▶ **Goal of the exercise**
For the entries that follow, restate word for word the line containing "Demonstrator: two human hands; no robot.", the line containing "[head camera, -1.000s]", and every line that lies between them.

▶ **Material provided**
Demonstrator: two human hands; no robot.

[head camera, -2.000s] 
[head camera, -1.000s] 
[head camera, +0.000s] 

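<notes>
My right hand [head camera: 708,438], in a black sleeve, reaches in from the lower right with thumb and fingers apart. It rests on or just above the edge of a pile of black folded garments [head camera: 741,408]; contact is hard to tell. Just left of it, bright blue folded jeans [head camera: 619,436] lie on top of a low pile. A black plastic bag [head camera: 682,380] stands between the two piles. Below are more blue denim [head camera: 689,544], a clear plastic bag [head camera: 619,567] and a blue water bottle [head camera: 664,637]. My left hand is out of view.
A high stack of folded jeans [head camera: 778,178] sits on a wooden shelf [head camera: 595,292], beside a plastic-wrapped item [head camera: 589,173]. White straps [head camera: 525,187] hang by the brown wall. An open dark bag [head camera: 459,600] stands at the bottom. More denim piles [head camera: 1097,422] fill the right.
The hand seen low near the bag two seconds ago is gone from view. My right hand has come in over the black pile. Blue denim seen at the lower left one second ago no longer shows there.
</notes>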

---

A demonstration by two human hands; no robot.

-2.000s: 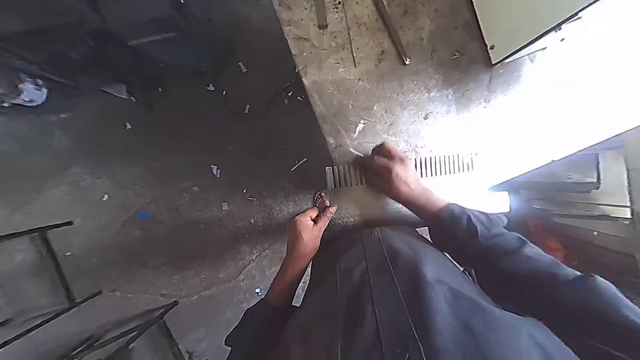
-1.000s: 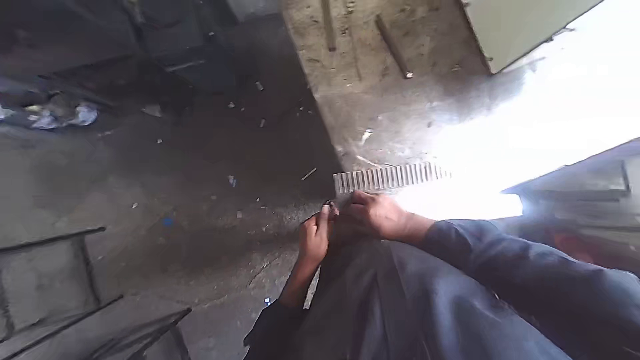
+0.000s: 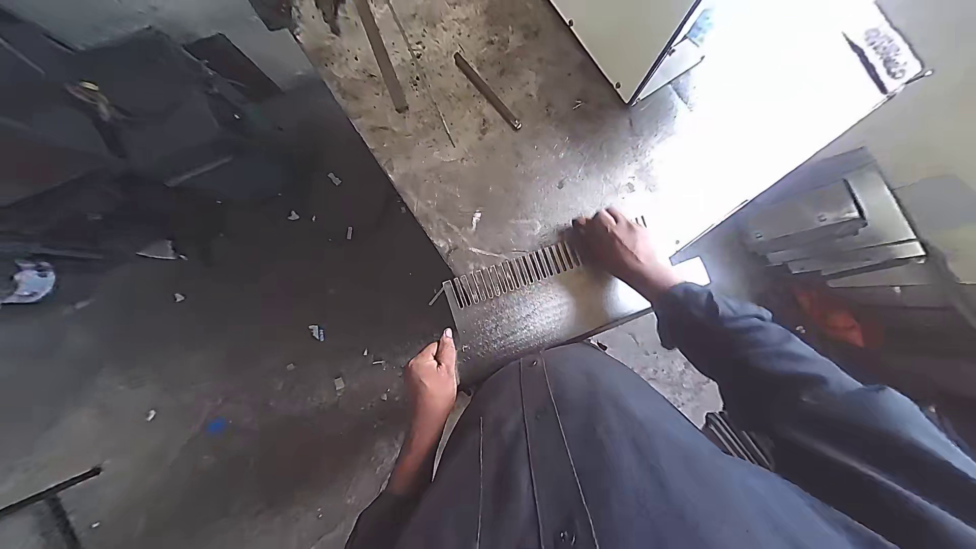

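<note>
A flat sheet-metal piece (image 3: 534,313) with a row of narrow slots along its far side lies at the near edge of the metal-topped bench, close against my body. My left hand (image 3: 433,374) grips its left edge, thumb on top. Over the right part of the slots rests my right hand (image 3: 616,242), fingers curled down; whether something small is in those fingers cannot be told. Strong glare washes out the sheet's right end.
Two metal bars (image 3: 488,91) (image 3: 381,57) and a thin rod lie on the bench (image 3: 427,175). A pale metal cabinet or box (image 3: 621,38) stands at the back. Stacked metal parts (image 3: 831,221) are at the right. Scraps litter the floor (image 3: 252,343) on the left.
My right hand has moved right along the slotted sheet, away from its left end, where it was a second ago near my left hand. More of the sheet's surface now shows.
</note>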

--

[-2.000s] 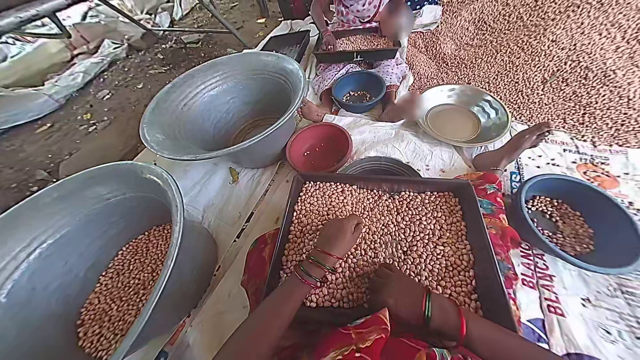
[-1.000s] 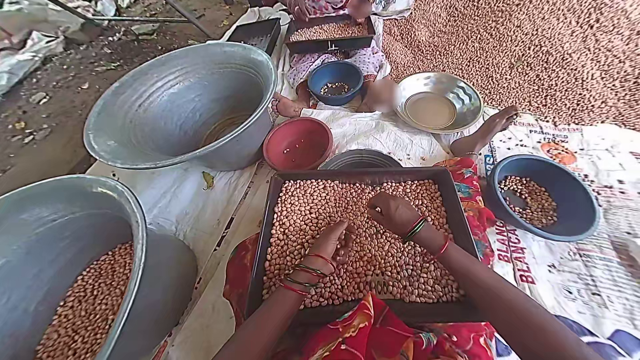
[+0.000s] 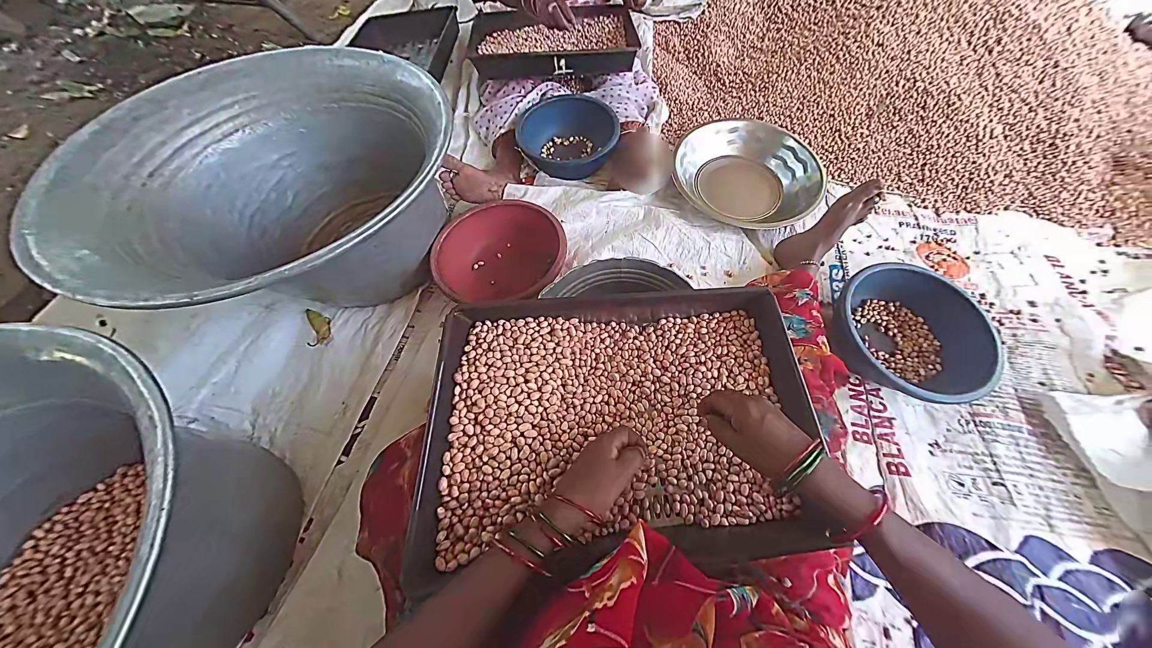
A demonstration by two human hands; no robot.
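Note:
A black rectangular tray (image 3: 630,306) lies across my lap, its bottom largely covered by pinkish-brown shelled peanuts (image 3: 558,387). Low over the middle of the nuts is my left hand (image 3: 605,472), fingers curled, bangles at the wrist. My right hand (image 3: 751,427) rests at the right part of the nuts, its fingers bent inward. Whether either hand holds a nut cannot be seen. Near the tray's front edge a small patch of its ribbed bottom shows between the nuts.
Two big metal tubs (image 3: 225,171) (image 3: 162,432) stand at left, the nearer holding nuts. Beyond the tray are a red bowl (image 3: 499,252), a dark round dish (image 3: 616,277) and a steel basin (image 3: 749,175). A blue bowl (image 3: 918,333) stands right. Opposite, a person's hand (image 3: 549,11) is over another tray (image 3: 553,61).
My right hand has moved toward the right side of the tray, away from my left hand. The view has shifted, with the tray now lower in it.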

▶ **Answer area**
Demonstrator: two human hands; no robot.

[head camera, -2.000s] 
[head camera, -1.000s] 

With this, the exercise is complete.